First United Methodist Church of Griffin

Thursday, April 23, 2015

Tragedy

Yesterday, the state of Georgia was rocked with the news of five young Georgia Southern students who were killed in a multi-car wreck on I-16.  The five young women were nursing students on the way to a clinical in Savannah.  From the pictures I've seen of them on social media, they were full of life and enthusiasm.  Sometimes you can see it in a smile.  I thought of a few of my dearest friends who have daughters at GSU.  It could have been them.  They're about the same age.  It hits close to home.

Simply, there is not real answer for tragedy.  Shame us when we try to find one.  God did NOT need five more angels.  God's got plenty of angels, and we humans don't become angels anyway.  It wasn't 'their time to go.'  No one has a time.  It wasn't God's will.  My God is not in the business of killing young, vibrant college students.  Everything does NOT happen for a reason.  Sometimes there are no reasons.  Sometimes there is simply tragedy that interrupts life.

We live in a broken world where sin, death, and tragedy are a reality.  There was a plan in which it was not like this.  It was called Eden.  But the brokenness of humanity knocked this world off it's axis, and we've seen heartache and tragedy ever since.  It was not God's original design that we would ever see death.

To believe that God wills our deaths and controls events is a tragic and unfortunate kind of thinking.  It doesn't reveal the true heart of God and the greatest promises of Scripture.  Tragedy simply happens.  Our broken world rears its ugly head sometimes.  Life derails just because it does.  There are no reasons, no greater plan, and no answers.

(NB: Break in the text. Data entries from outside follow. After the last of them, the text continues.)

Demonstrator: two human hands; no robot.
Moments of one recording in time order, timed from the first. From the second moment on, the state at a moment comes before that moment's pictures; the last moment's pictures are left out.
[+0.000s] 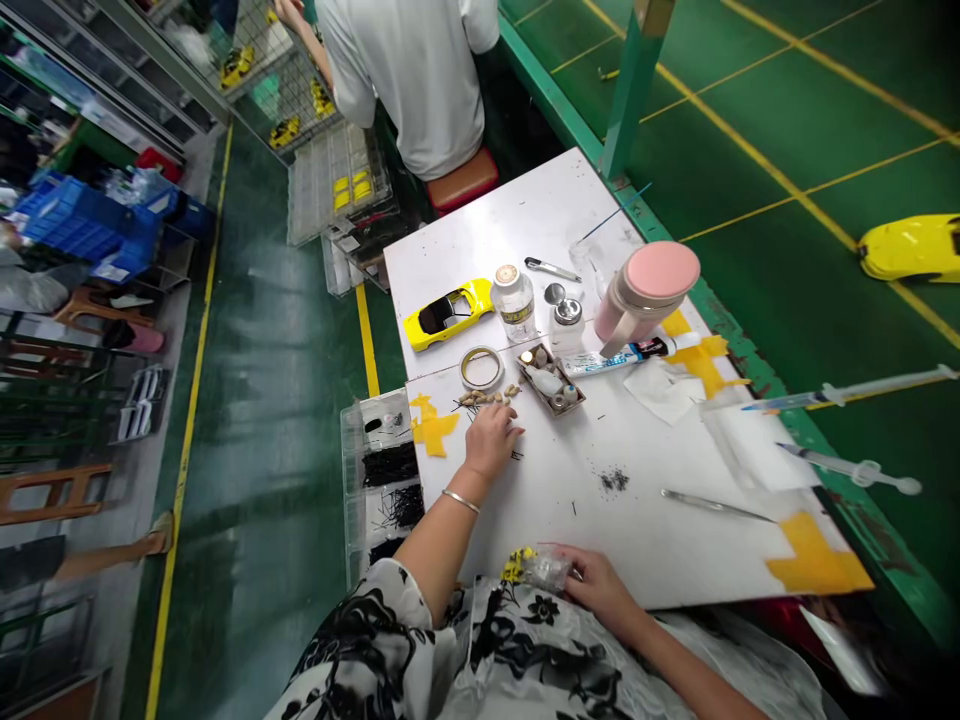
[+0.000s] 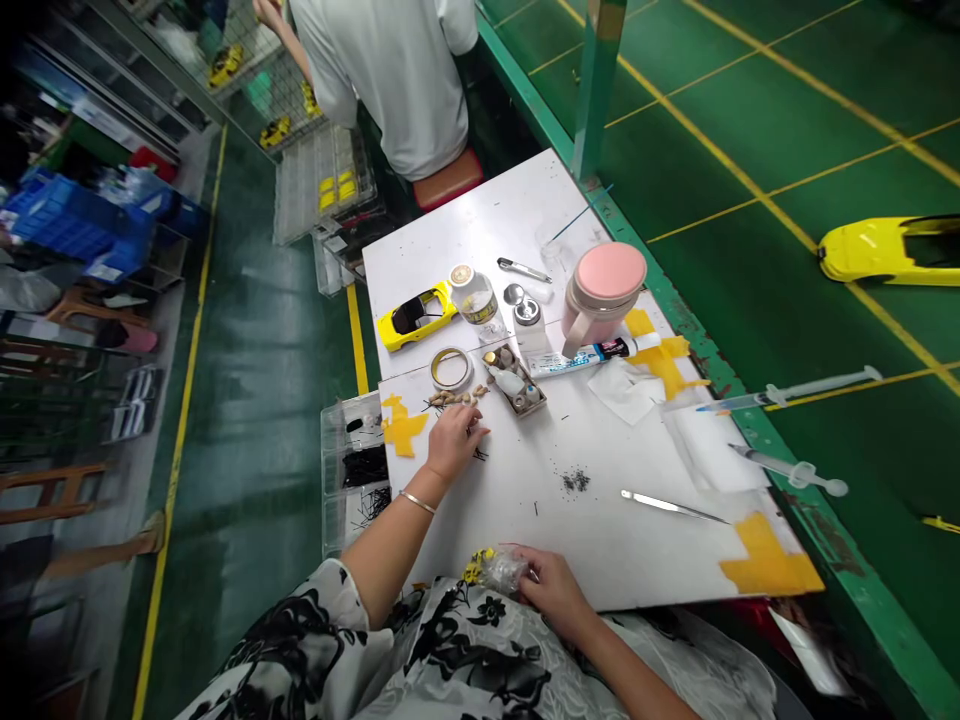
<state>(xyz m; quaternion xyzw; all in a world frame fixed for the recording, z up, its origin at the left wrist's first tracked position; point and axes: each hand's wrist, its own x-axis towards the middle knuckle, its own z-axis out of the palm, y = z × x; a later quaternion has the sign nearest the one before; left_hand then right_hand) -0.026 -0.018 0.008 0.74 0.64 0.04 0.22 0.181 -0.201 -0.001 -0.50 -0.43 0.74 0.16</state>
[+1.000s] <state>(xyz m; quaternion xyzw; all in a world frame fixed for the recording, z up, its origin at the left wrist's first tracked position) -0.078 -0.067 0.041 0.34 0.65 0.32 0.60 0.131 -0.073 0.087 -0.41 -0.42 0.77 0.25</state>
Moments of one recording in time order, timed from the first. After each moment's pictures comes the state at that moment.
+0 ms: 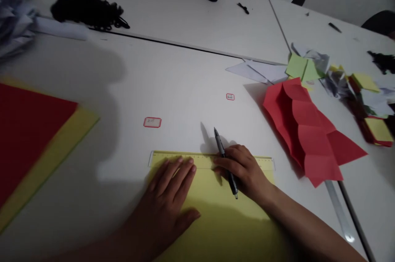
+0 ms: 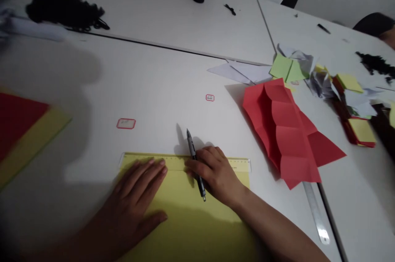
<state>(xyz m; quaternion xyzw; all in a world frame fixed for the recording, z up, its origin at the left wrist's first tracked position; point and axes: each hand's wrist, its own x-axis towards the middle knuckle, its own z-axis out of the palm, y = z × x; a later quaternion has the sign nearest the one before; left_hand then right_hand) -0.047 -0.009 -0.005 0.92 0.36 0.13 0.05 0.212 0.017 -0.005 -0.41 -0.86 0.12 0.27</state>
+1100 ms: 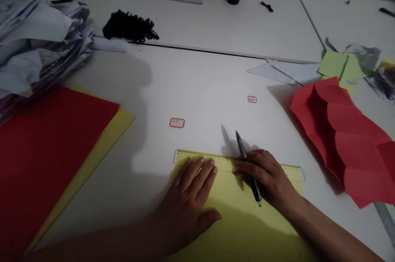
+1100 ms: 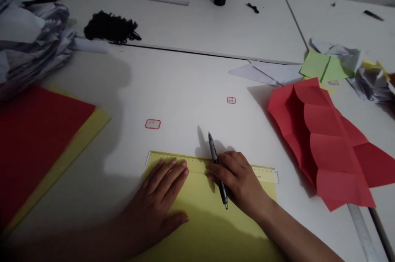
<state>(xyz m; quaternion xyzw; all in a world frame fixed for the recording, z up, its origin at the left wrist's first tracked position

But there are promises.  God's promise is that He is with us, even when we walk through the valley of the shadow of death.  He comforts us.  He does not and will not abandon us, no matter how bleak it seems.  My hope and prayer for those families of those precious girls is that they would know the abiding presence of God in these days and the days to come.

And there is another promise.  We weren't supposed to taste death, but we did.  The fall of humanity in Genesis carved a path that each of us have followed.  Since the beginning, we have had a death problem.  God fixed that.  That's why Easter matters to us.  Those of us who follow Christ are still in the 'Easter Season' in which we are celebrating Christ's resurrection from the grave.  We believe Jesus defeated death.  And the hope of the Christian is that, in Christ, we will, too.  Not only in eternal life, but in the resurrection to come.  We really believe that.  We believe that God is with us in the valley, and that one day we will rise again, stare death in the face and say, "Where, o death, is your victory; where is your sting?"  

In the face of tragedy, let us not say the trite things that end up being hurtful more than helpful.  There is no reason for these things.  God is as heartbroken as us.  He weeps at our broken world.  He weeps at our death.  But He is with us, and he has been devising a plan to win back His people over death since the beginning.  May those who face tragedy rests in His presence, and may we all hope in His promises.